(TRY IT):
Taking each line of the records in turn, count those containing "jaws" and report only the number.

(RECORDS FOR THIS EXERCISE):

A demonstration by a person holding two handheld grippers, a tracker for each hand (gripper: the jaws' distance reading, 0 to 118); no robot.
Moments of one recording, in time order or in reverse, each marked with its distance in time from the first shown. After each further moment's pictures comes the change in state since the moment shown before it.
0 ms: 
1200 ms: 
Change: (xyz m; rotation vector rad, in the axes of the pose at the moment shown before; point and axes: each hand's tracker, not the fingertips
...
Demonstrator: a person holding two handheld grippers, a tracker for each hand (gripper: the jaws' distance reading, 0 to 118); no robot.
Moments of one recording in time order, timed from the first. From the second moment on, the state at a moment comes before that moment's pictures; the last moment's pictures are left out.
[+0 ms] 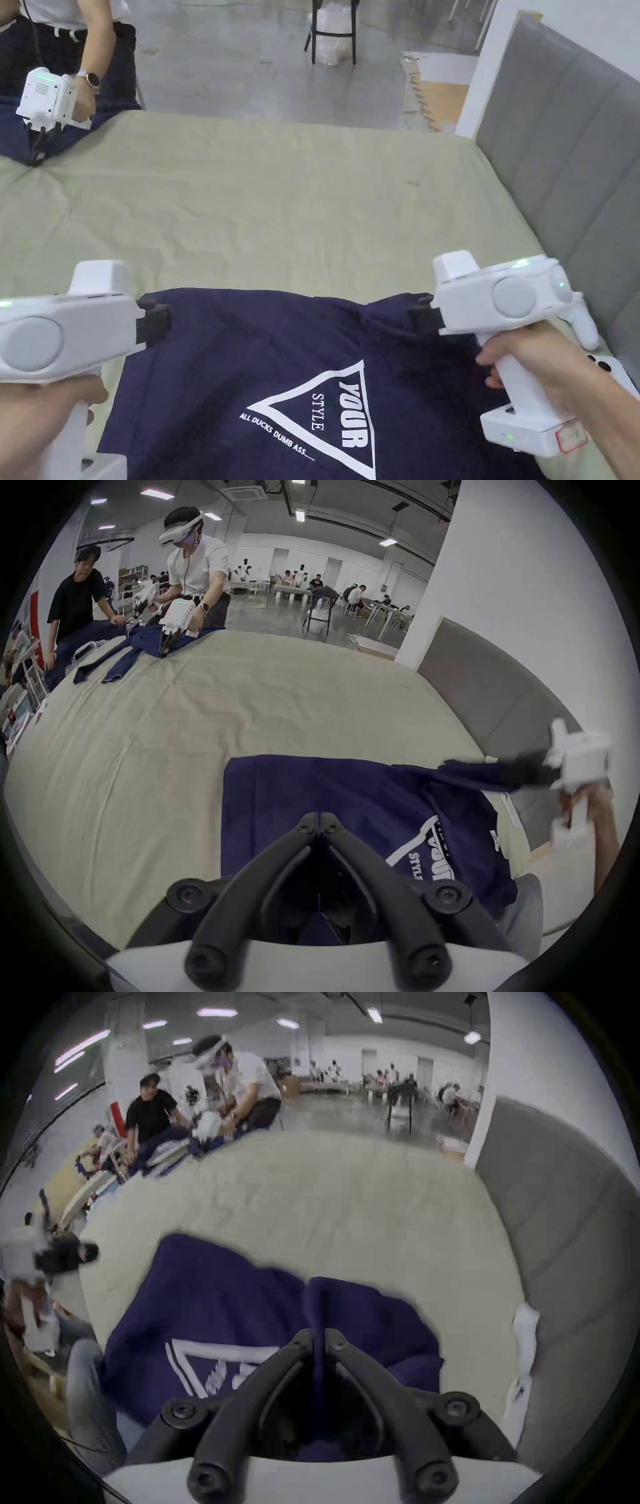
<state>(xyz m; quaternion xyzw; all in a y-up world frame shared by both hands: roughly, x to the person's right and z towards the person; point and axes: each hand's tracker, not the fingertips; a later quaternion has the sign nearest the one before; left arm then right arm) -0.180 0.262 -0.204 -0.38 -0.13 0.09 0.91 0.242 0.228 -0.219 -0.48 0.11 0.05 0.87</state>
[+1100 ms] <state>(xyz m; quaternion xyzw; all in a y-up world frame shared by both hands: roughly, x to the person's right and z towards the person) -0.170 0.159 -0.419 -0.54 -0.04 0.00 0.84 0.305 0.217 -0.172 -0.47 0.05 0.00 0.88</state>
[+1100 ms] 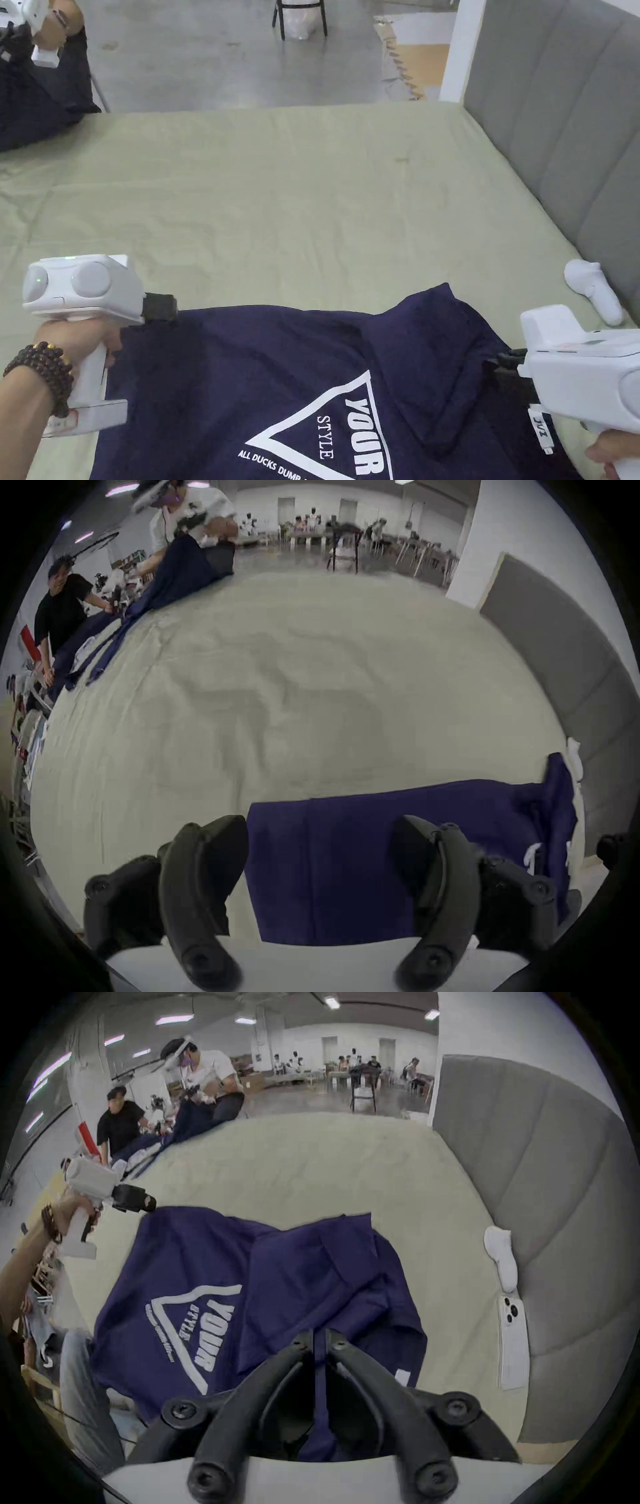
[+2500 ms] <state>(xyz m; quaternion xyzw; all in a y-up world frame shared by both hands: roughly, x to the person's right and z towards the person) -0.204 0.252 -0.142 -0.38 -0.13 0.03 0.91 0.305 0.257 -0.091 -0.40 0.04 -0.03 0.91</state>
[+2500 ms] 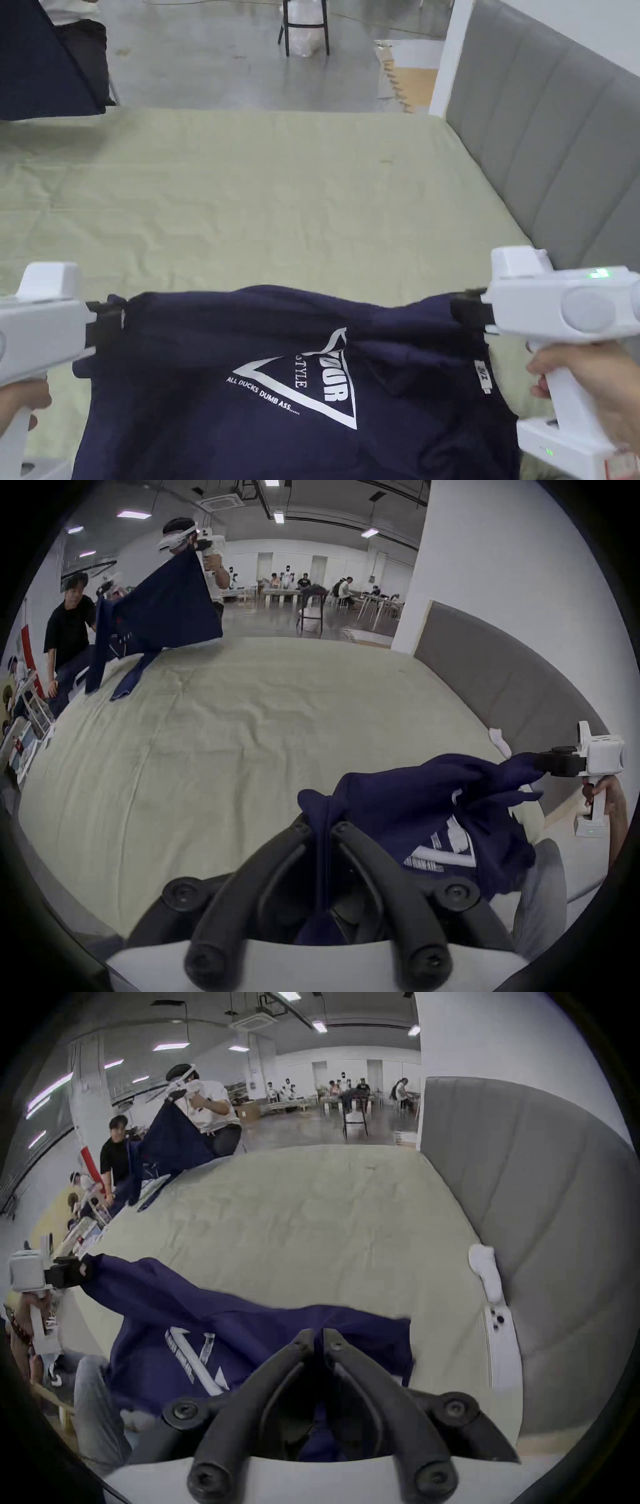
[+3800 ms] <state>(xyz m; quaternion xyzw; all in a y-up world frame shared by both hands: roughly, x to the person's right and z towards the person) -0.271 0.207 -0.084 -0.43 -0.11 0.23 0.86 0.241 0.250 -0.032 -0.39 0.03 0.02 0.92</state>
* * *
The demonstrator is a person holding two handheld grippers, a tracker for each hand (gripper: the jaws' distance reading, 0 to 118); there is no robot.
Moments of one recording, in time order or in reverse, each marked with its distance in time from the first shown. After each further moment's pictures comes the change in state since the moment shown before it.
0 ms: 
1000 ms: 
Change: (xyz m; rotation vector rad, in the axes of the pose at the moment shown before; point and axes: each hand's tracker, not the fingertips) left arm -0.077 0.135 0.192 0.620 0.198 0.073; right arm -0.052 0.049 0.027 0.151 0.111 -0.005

(TASK OUTPUT):
3